DIRECTIONS — Every line of the material below that holds the string "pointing" should be copied.

MATERIAL FOR THIS EXERCISE —

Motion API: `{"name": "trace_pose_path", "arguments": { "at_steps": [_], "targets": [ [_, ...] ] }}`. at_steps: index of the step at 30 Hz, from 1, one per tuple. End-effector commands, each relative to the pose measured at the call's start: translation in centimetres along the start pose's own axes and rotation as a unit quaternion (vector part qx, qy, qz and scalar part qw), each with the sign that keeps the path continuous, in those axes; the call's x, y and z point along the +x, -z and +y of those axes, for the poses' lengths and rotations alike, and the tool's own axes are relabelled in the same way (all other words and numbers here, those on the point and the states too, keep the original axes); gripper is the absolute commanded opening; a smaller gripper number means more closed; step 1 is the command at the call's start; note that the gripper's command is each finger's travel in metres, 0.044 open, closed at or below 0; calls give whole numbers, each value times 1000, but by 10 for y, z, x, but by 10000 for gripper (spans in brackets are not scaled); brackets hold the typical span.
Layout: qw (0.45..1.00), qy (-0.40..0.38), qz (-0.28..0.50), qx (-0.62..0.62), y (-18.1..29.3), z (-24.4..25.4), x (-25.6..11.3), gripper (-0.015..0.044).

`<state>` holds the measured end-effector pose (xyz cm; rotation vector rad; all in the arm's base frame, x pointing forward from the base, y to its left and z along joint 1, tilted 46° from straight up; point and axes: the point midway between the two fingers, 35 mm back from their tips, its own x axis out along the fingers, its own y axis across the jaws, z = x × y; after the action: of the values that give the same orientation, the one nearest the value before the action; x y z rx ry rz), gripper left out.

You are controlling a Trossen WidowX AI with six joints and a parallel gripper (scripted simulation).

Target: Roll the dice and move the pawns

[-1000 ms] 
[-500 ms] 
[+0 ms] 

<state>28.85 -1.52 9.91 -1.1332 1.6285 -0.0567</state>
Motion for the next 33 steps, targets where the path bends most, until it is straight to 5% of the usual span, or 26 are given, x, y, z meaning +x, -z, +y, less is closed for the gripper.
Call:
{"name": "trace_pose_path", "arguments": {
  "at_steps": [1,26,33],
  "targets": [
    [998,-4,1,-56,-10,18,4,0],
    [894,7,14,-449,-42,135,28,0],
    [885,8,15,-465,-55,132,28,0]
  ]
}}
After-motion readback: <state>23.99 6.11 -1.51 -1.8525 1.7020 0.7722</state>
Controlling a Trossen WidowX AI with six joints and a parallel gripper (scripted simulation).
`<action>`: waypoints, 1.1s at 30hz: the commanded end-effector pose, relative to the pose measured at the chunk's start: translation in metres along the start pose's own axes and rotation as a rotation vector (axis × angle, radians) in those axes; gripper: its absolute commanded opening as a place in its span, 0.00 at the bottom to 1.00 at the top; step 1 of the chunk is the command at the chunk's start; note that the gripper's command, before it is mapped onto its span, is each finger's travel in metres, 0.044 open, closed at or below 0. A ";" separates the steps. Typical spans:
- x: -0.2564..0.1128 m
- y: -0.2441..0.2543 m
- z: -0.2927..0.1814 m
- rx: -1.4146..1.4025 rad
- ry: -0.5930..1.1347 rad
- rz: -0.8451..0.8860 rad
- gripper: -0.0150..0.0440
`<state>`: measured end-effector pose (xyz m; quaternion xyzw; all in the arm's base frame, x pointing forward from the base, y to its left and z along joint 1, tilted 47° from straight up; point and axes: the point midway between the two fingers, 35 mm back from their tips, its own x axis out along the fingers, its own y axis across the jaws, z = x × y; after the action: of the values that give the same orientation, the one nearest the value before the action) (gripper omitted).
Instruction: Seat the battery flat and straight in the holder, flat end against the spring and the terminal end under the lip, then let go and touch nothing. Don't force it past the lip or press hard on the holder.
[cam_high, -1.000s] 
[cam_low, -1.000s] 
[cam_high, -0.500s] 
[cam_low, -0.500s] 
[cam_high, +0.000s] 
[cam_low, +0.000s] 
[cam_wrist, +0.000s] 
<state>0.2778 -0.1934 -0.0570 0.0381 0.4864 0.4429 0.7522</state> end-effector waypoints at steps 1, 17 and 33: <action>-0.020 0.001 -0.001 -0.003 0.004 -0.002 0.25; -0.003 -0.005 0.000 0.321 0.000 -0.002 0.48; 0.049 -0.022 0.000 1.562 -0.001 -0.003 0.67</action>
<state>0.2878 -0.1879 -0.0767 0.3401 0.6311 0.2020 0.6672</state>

YOUR SOLUTION —
`<state>` holds the measured end-effector pose (xyz cm; rotation vector rad; all in the arm's base frame, x pointing forward from the base, y to its left and z along joint 1, tilted 46° from straight up; point and axes: the point midway between the two fingers, 35 mm back from their tips, its own x axis out along the fingers, its own y axis across the jaws, z = x × y; after the action: of the values that give the same orientation, the one nearest the value before the action; x y z rx ry rz), gripper left out.
`<state>`: measured end-effector pose (xyz m; quaternion xyzw; all in the arm's base frame, x pointing forward from the base, y to its left and z along joint 1, tilted 47° from straight up; point and axes: the point midway between the two fingers, 35 mm back from their tips, its own x axis out along the fingers, its own y axis across the jaws, z = x × y; after the action: of the values that give the same orientation, the one nearest the value before the action) (gripper omitted).

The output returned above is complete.